- _Your instructions_:
What's wanted here is the full listing below, repeated exactly, with no images in it.
____
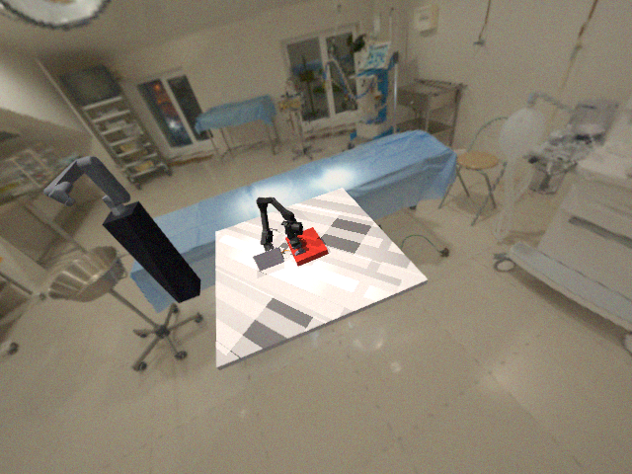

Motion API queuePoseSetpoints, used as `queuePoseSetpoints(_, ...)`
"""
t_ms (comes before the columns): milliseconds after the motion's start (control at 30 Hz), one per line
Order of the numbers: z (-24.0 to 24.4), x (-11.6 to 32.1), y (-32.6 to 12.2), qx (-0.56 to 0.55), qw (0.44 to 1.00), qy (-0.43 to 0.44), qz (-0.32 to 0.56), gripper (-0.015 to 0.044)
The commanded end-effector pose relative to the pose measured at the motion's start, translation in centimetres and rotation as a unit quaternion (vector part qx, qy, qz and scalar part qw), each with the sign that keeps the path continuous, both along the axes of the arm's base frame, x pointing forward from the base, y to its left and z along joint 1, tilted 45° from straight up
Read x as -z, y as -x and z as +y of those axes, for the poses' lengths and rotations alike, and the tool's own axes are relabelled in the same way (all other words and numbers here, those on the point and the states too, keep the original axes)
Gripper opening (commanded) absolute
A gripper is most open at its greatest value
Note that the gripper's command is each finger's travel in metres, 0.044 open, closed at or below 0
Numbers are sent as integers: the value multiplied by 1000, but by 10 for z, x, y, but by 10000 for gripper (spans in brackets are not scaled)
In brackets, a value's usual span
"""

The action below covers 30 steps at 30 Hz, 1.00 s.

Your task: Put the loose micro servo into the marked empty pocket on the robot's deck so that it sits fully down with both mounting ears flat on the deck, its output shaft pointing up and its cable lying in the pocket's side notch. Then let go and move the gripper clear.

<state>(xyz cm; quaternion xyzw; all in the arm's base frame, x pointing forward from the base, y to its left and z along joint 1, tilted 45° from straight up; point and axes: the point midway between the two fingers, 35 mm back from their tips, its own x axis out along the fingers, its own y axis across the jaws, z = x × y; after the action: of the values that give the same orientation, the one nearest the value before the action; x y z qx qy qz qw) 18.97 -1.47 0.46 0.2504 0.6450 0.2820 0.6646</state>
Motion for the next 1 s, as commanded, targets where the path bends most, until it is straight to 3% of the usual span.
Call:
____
- _Solved exercise_:
Motion API queuePoseSetpoints, used as `queuePoseSetpoints(_, ...)`
"""
t_ms (comes before the columns): milliseconds after the motion's start (control at 30 Hz), one per line
Order of the numbers: z (-24.0 to 24.4), x (-11.6 to 32.1), y (-32.6 to 12.2), qx (-0.56 to 0.55), qw (0.44 to 1.00), qy (-0.43 to 0.44), qz (-0.32 to 0.56), gripper (-0.015 to 0.044)
The commanded end-effector pose relative to the pose measured at the motion's start, translation in centimetres and rotation as a unit quaternion (vector part qx, qy, qz and scalar part qw), each with the sign that keeps the path continuous, both along the axes of the arm's base frame, x pointing forward from the base, y to its left and z along joint 1, tilted 45° from straight up
Read x as -z, y as -x and z as +y of those axes, for the poses' lengths and rotations alike, and the tool's own axes are relabelled in the same way (all other words and numbers here, those on the point and the states too, keep the original axes)
Gripper opening (commanded) absolute
A gripper is most open at its greatest value
Note that the gripper's command is each finger's travel in metres, 0.044 open, closed at or below 0
Numbers are sent as integers: the value multiplied by 1000, but by 10 for z, x, y, but by 10000 for gripper (spans in brackets are not scaled)
In brackets, a value's usual span
"""

The action below covers 30 steps at 30 Hz, 1.00 s.

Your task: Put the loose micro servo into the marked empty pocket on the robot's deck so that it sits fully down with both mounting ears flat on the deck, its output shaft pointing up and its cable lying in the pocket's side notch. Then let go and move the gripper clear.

<state>(xyz cm; quaternion xyzw; all in the arm's base frame, x pointing forward from the base, y to its left and z along joint 1, tilted 45° from straight up; point and axes: the point midway between the two fingers, 35 mm back from their tips, its own x axis out along the fingers, its own y axis across the jaws, z = x × y; after the action: of the values that give the same orientation, the one nearest the value before the action; x y z qx qy qz qw) 18.97 -1.47 0.46 0.2504 0.6450 0.2820 0.6646</state>
Motion for the next 1 s, as commanded, targets where the path bends most, until it is straight to 3% of the usual span.
Call:

That is the complete answer to the exercise.